[Task requirements] Transcribe each line of the material as it is, and drop any picture.

[Data below]
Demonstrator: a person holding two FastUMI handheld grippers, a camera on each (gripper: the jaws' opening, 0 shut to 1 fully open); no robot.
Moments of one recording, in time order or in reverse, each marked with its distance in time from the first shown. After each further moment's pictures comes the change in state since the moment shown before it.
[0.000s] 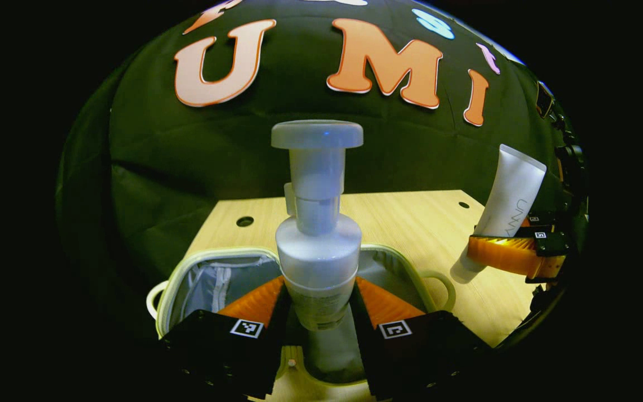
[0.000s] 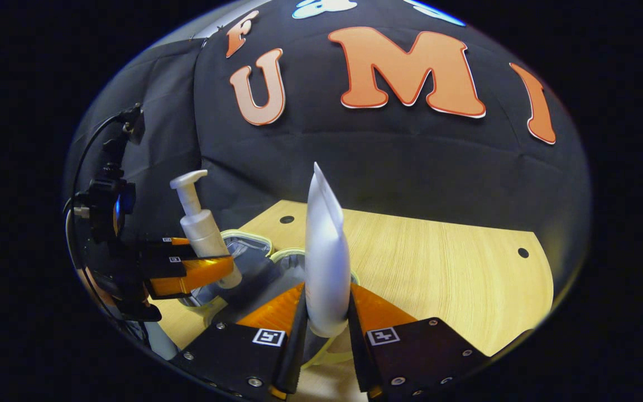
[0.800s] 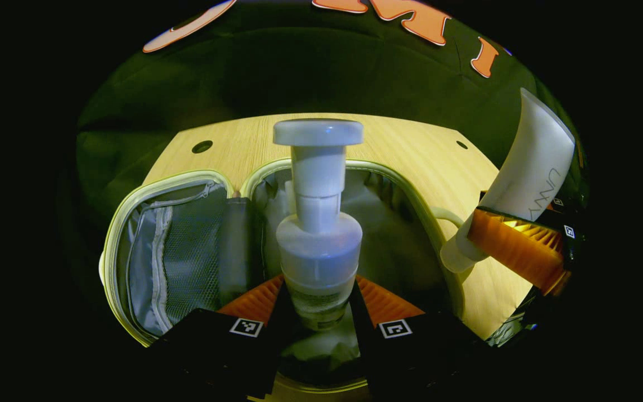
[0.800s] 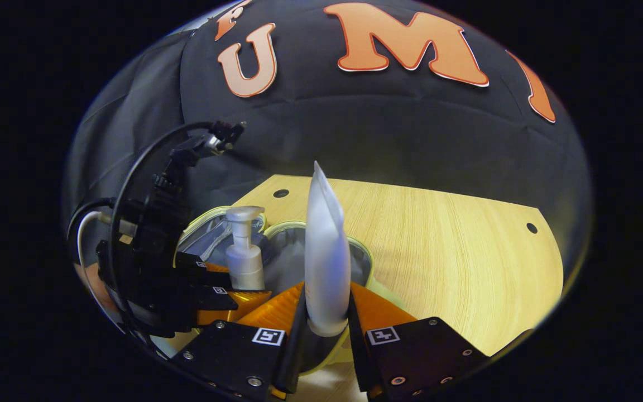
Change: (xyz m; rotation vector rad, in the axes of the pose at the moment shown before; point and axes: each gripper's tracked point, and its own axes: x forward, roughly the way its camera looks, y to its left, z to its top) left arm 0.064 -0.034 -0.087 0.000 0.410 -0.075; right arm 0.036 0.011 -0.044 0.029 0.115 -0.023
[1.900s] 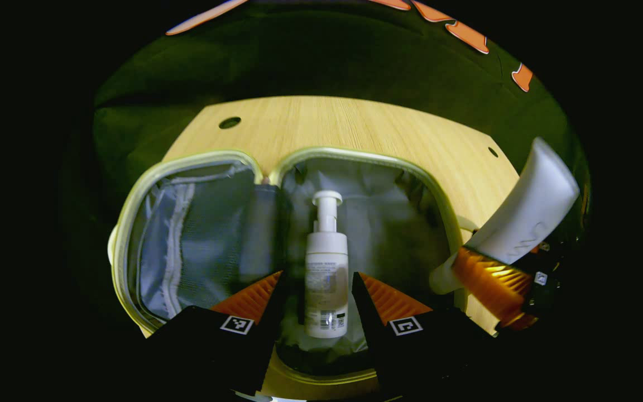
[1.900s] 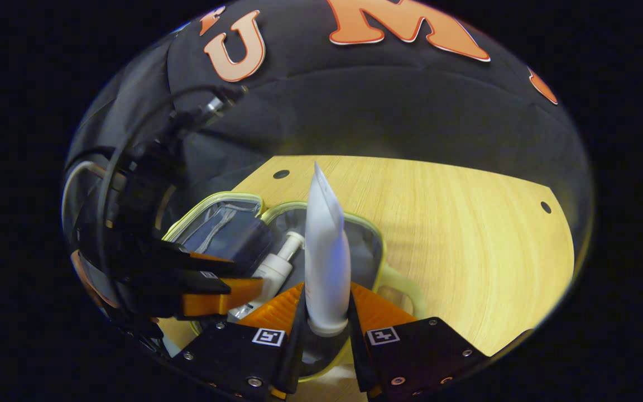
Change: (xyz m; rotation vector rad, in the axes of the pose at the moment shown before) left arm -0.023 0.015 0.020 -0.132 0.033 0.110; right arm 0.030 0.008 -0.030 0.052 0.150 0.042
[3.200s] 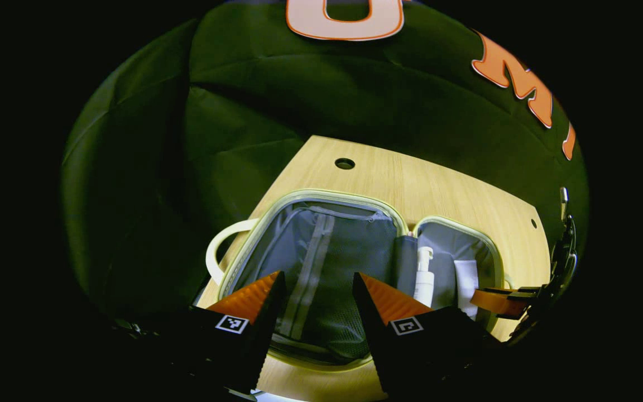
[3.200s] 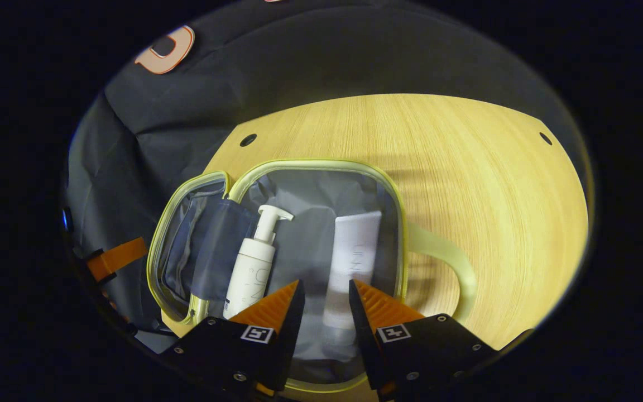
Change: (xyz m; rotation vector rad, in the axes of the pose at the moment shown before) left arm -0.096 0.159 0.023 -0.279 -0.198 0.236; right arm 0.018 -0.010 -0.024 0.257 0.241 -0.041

[Task answer]
Demonstrator: a person holding two FastUMI handheld grippers, a camera on each (gripper: the jaws' opening, 0 shut to 1 fully open); no robot.
Moments of one recording, in time order or in reverse, each marked with its distance in time from the first shown. After each further moment's pictures comes the change in state since the moment shown before it.
[0.000s] 
[0.000s] 
[0.800s] 
[0.800s] 
Change: (xyz m; rotation vector rad, in the axes of the pose at the moment shown before; point and axes: each gripper's tracked point, and its own axes: x forward, roughly the way its camera looks, y to its left, z to its top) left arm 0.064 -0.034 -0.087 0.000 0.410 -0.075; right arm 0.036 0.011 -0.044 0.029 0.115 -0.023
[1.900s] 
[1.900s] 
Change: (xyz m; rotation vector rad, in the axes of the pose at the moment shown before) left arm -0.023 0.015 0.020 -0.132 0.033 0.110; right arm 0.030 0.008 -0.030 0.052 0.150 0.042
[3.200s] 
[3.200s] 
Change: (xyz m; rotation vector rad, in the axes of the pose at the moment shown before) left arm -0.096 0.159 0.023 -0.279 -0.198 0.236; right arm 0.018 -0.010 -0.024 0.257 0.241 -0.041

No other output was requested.